(Task requirements): A word-for-word copy of the data is what's wanted, with no pictures.

· · ·

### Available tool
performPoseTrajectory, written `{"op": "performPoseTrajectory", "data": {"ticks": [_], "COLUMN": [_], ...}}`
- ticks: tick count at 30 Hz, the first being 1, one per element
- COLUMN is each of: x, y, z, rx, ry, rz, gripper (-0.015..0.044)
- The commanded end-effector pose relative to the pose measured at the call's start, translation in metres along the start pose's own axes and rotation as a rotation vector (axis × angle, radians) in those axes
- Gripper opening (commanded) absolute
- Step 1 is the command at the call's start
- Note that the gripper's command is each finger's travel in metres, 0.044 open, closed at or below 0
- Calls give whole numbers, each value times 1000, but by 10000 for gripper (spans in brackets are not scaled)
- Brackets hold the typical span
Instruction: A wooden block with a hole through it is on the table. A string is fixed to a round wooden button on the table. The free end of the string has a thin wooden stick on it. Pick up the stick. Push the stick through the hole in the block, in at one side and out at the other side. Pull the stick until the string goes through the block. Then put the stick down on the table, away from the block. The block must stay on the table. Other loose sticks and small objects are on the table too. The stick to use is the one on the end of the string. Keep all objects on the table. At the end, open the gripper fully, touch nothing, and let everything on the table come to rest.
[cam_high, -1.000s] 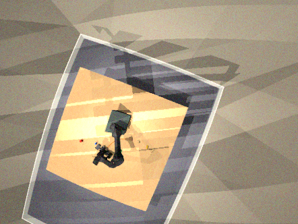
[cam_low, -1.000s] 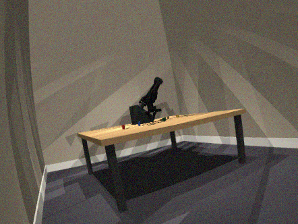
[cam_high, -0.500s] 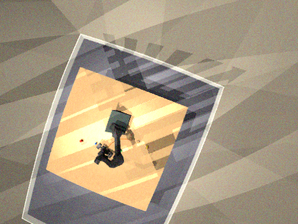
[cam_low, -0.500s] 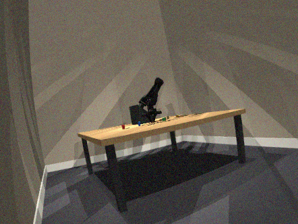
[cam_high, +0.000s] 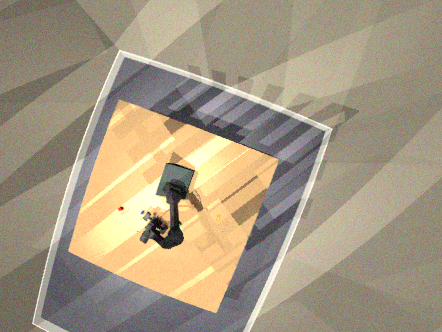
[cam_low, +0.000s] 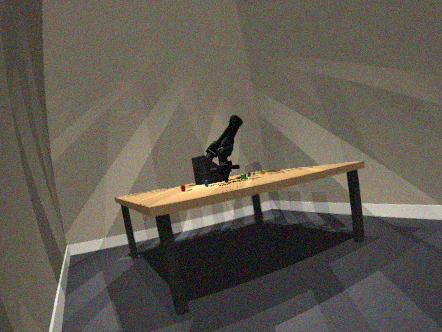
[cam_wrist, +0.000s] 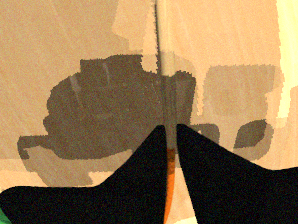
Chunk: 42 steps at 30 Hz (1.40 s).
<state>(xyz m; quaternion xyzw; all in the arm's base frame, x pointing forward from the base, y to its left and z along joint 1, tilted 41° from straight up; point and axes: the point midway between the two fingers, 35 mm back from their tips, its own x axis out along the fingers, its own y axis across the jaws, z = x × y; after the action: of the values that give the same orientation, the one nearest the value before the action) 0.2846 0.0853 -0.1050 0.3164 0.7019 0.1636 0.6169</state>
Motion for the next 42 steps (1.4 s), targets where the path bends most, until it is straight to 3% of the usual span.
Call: {"op": "performPoseTrajectory", "data": {"ticks": [1, 42], "x": [0, -52], "y": [0, -1], "z": [0, 2], "rx": [0, 0], "ry": [-1, -2], "rz": [0, -3], "gripper": [0, 0]}}
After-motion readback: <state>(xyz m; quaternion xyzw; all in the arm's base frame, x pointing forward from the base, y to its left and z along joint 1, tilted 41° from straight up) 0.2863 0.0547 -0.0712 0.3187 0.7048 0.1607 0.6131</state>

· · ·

(Solved exercise):
### Available tool
performPoseTrajectory, written `{"op": "performPoseTrajectory", "data": {"ticks": [_], "COLUMN": [_], ...}}`
- ticks: tick count at 30 Hz, the first being 1, one per element
- COLUMN is each of: x, y, z, rx, ry, rz, gripper (-0.015..0.044)
- The commanded end-effector pose relative to the pose measured at the call's start, translation in metres along the start pose's own axes and rotation as a rotation vector (axis × angle, radians) in those axes
- Gripper opening (commanded) absolute
- Step 1 is the command at the call's start
- Note that the gripper's command is each finger's travel in metres, 0.044 open, closed at or below 0
- Calls give whole numbers, each value times 1000, but by 10000 for gripper (spans in brackets are not scaled)
- Brackets hold the typical span
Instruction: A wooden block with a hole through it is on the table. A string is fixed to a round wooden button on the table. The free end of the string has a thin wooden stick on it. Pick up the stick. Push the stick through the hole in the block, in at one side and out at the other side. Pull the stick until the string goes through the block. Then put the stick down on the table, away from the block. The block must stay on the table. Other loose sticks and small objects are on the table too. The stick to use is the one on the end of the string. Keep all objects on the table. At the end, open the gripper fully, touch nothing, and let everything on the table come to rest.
[cam_high, -1.000s] 
[cam_low, -1.000s] 
[cam_high, -0.500s] 
[cam_low, -0.500s] 
[cam_high, +0.000s] 
[cam_low, +0.000s] 
[cam_wrist, +0.000s] 
Chunk: 42 steps at 30 Hz (1.40 s).
<state>(xyz m; quaternion xyzw; all in the arm's base frame, x pointing forward from the base, y to its left and z along joint 1, tilted 41° from straight up; point and axes: the point midway between the two fingers, 35 mm back from their tips, its own x axis out along the fingers, its own y axis across the jaws, z = x × y; after the action: of the values that give the same orientation, the one nearest the value before the action) 0.2846 0.0853 -0.1050 0.3164 0.7019 0.1636 0.6169</state>
Motion for the next 42 steps (1.4 s), targets where the path bends most, until it is straight to 3% of the usual span.
Call: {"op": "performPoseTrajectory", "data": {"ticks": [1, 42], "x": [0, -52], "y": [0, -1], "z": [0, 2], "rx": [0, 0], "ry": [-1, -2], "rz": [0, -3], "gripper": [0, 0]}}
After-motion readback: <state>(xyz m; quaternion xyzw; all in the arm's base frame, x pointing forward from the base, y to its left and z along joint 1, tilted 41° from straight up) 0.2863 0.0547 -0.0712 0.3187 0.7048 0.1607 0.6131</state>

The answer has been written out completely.